Exercise ::
Every line of the records below that has the word "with" should be copied.

**********

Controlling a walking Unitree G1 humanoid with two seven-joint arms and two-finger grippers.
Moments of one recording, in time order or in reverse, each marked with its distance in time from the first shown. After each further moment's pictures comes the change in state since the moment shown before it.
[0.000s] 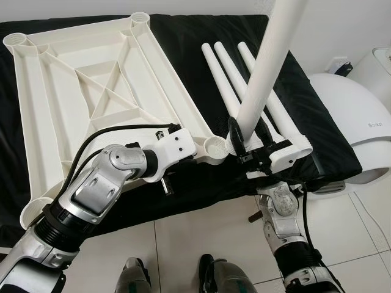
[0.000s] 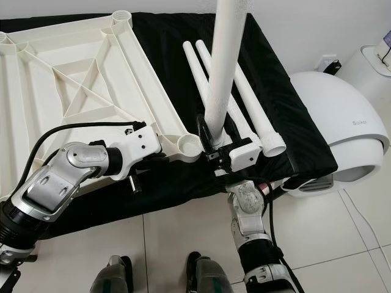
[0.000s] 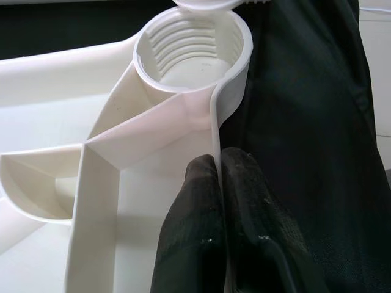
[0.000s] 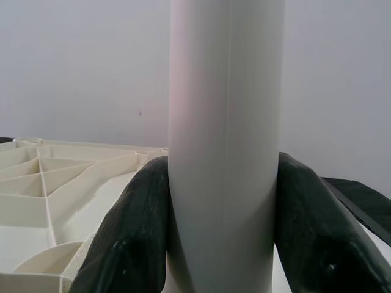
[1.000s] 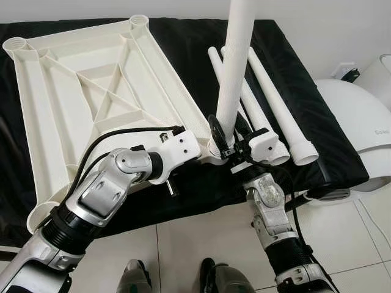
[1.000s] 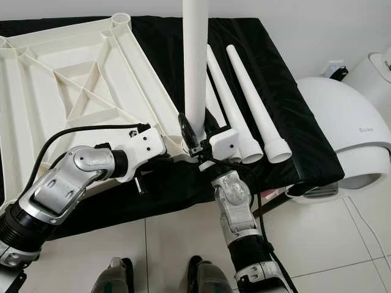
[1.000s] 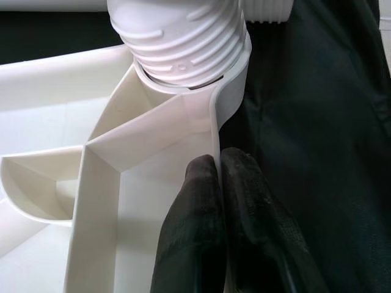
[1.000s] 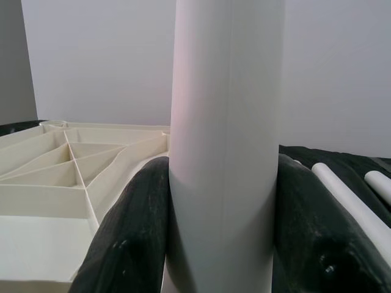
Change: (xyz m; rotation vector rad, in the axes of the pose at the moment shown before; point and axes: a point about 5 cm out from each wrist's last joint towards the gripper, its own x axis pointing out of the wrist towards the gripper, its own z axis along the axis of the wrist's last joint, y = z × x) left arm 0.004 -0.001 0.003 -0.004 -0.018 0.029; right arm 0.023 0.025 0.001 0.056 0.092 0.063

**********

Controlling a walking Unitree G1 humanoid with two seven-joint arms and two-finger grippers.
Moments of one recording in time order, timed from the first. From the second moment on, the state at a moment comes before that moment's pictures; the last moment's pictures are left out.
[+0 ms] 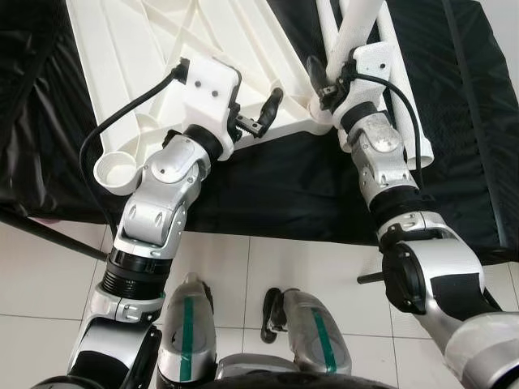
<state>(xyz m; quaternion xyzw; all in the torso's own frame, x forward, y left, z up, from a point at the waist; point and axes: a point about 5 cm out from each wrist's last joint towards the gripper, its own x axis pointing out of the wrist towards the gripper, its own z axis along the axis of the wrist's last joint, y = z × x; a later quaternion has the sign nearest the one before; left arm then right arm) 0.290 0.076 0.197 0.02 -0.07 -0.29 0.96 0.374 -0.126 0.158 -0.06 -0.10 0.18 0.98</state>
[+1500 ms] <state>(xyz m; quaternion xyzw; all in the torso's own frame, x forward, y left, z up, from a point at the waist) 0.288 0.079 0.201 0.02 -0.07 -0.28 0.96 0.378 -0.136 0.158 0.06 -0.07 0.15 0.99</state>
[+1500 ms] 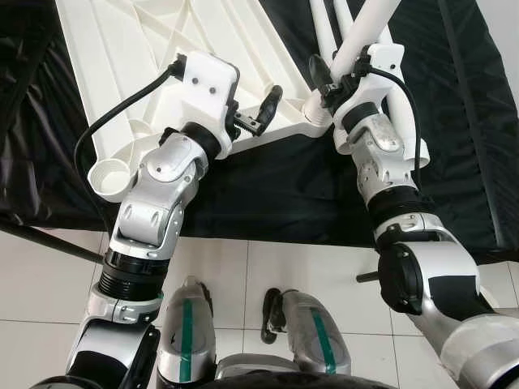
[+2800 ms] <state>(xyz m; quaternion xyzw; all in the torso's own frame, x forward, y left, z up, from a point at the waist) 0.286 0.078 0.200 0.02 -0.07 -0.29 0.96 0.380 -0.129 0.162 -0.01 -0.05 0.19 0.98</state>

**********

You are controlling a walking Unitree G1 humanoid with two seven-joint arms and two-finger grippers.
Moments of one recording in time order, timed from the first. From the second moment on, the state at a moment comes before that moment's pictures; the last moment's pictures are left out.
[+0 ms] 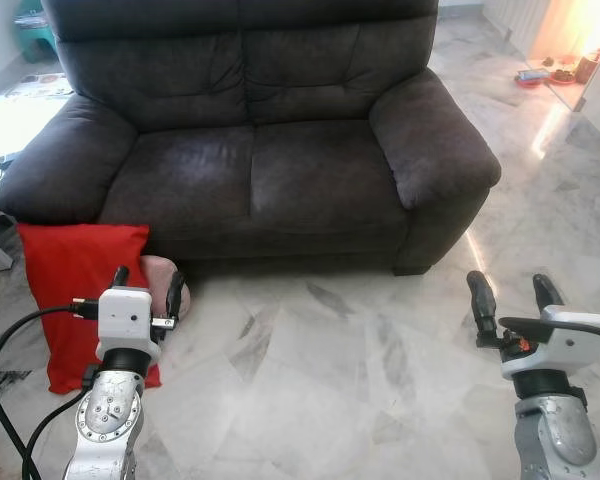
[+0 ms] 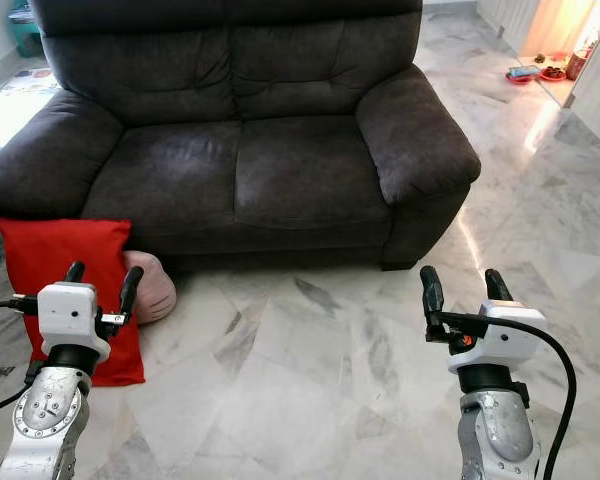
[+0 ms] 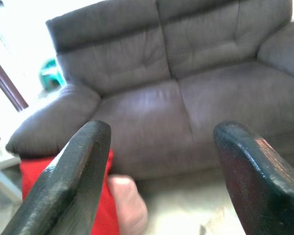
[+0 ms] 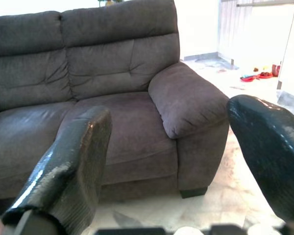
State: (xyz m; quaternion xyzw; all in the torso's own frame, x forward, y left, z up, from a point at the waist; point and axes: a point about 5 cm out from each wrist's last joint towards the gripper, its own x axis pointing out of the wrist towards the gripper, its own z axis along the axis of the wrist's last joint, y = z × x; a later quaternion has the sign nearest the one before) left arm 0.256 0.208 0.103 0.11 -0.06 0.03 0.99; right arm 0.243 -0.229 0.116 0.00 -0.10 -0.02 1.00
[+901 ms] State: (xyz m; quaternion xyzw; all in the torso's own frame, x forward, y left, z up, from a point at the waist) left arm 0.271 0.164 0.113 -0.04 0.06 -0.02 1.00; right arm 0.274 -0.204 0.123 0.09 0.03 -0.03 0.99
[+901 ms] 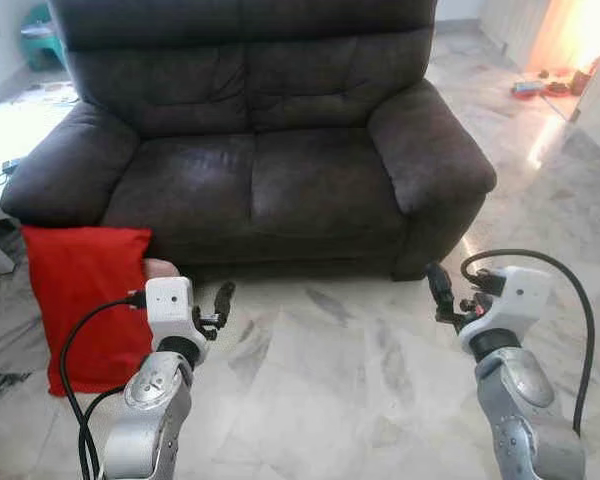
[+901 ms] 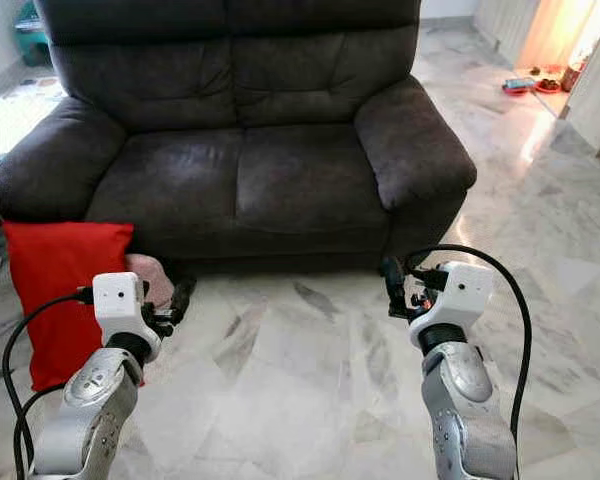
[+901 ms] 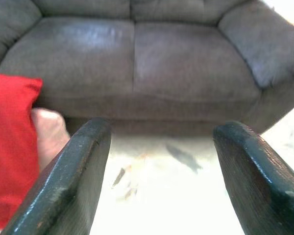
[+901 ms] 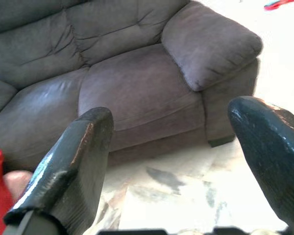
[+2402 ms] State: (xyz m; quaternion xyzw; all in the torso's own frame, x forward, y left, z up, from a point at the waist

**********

Written response ::
Controlling a walking Unitree G1 humanoid with two seven-joint arms and two-finger grippers.
Moments of one recording, in time order or in reverse, each marked with its distance in time from the first shown. After each further moment's pictures comes the change in state since the moment shown before it.
Controlling a walking Unitree G1 humanoid with two seven-joint arms and two-finger grippers.
You are controlling a walking Unitree G1 humanoid with two seven-joint arms and two-finger grippers.

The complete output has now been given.